BlasActor — full cuBLAS surface (Phase 1 cuBLAS slice).

Wraps a [cudarc::cublas::CudaBlas] handle, performs cuBLAS L1/L2/ L3 ops on its assigned stream, and returns completion via the configured CompletionStrategy (§3.2 stateless-handle archetype + §5.10 callback wiring).

Sub-modules:

  • gemm — typed Gemm<T> for f32/f64/f16/bf16 (cudarc safe layer) and the legacy SgemmRequest adapter that routes through Gemm<f32> for back-compat.
  • gemm_strided_batched — strided-batched gemm via cudarc’s safe layer for f32/f64/f16/bf16; can drop to crate::sys::cublas::gemm_strided_batched_ex if more dtypes are needed in a follow-up.
  • l1 — axpy / dot / nrm2 / scal / asum / iamax / iamin / copy / swap / rot via the cuBLAS ex-suffix entry points.
  • l2 — gemv / ger via cudarc’s Gemv<T> and the local cublasGemv_v2 / cublasGer_v2 wrappers.
  • l3 — geam / syrk / trsm via the local cublasSgeam / cublasSsyrk_v2 / cublasStrsm_v2 wrappers (and dgeam/dsyrk/ dtrsm).
  • scaling — fp8 scaling-factor helpers (per-tensor / per-row), stubbed under the cublas-fp8 feature for use by cublasGemmEx on Hopper+.

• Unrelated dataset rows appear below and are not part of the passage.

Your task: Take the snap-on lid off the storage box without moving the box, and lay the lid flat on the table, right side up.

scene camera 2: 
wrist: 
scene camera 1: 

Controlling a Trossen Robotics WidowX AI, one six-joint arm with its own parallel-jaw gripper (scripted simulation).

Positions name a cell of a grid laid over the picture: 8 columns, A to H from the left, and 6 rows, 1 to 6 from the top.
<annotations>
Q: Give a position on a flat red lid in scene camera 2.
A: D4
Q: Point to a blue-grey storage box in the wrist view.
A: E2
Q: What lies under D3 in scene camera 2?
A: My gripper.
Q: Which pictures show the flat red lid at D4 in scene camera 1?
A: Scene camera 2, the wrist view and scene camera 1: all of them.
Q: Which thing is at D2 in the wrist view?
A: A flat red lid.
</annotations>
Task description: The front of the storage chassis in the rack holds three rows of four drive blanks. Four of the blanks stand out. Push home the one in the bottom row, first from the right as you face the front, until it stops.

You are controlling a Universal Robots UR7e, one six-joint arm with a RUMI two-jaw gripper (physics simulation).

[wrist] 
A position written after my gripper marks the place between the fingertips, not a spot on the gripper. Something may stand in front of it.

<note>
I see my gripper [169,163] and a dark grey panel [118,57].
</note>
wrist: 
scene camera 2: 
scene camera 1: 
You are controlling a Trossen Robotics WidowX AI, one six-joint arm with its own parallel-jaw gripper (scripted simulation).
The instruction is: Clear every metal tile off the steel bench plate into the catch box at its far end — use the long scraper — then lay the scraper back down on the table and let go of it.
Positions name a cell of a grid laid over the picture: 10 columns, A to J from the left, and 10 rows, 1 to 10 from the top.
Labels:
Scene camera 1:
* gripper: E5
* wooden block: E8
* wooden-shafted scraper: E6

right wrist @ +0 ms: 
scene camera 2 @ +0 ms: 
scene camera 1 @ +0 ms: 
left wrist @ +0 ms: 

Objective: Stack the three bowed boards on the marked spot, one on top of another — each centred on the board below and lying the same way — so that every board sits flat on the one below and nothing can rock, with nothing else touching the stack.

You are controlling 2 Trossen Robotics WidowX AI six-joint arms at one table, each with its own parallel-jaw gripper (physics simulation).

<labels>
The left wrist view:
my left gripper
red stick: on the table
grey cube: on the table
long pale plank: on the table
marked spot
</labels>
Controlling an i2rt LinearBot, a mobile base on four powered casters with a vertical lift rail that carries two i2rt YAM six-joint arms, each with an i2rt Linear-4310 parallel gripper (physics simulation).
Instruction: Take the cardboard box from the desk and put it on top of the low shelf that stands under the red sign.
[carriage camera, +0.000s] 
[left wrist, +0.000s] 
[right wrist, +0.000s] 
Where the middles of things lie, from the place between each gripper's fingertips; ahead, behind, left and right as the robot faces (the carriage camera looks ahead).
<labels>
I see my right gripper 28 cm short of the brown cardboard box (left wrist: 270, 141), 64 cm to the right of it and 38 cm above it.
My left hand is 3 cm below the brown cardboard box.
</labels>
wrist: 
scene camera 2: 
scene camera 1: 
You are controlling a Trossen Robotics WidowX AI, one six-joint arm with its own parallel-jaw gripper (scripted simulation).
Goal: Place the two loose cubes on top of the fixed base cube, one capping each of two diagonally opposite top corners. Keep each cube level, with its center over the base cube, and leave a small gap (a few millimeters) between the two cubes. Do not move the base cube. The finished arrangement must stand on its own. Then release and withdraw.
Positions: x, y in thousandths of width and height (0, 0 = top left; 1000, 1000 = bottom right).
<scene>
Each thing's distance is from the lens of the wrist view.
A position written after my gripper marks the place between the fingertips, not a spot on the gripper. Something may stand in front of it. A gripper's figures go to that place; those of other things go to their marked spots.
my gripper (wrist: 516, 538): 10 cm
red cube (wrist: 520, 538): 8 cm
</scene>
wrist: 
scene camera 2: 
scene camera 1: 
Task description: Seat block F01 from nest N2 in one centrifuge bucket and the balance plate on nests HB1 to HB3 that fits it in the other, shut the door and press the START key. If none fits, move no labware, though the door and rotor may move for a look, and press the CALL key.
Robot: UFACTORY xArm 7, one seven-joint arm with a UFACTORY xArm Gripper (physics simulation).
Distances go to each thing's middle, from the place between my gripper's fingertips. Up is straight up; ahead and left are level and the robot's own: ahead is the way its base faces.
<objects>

The mailbox is freed immediately after the kernel is enqueued — the actor never blocks on the GPU (§5.2). Reply delivery happens on the Tokio task spawned by crate::kernel::envelope::run_kernel.

Re-exports§

pub use gemm::GemmRequest;
pub use gemm_strided_batched::GemmStridedBatchedRequest;
pub use l1::AsumRequest;
pub use l1::AxpyRequest;
pub use l1::CopyRequest;
pub use l1::DotRequest;
pub use l1::IamaxRequest;
pub use l1::IaminRequest;
pub use l1::Nrm2Request;
pub use l1::RotRequest;
pub use l1::ScalRequest;
pub use l1::SwapRequest;
pub use l2::GemvRequest;
pub use l2::GerRequest;
pub use l3::GeamRequest;
pub use l3::SyrkRequest;
pub use l3::TrsmRequest;

Modules§

gemm
Typed GemmRequest<T> + GemmDispatch impls.
gemm_strided_batched
Typed GemmStridedBatchedRequest<T> + GemmStridedBatchedDispatch impls.
l1
Typed L1 ops: axpy, dot, nrm2, scal, asum, iamax, iamin, copy, swap, rot.
l2
Typed L2 ops: gemv, ger.
l3
Typed L3 ops other than gemm: geam (matrix add/scale), syrk (symmetric rank-k update), trsm (triangular solve).
scaling
fp8 scaling-factor helpers.

Structs§

BlasActor
Two-track construction: a real cuBLAS-backed actor (props), and a mock variant used by examples/echo_no_gpu and unit tests where no GPU is present.

Enums§

BlasMsg
Public messages for BlasActor. Each variant boxes a typed dispatcher trait object so the dtype dimension travels through the box without forcing an N-fold mailbox explosion.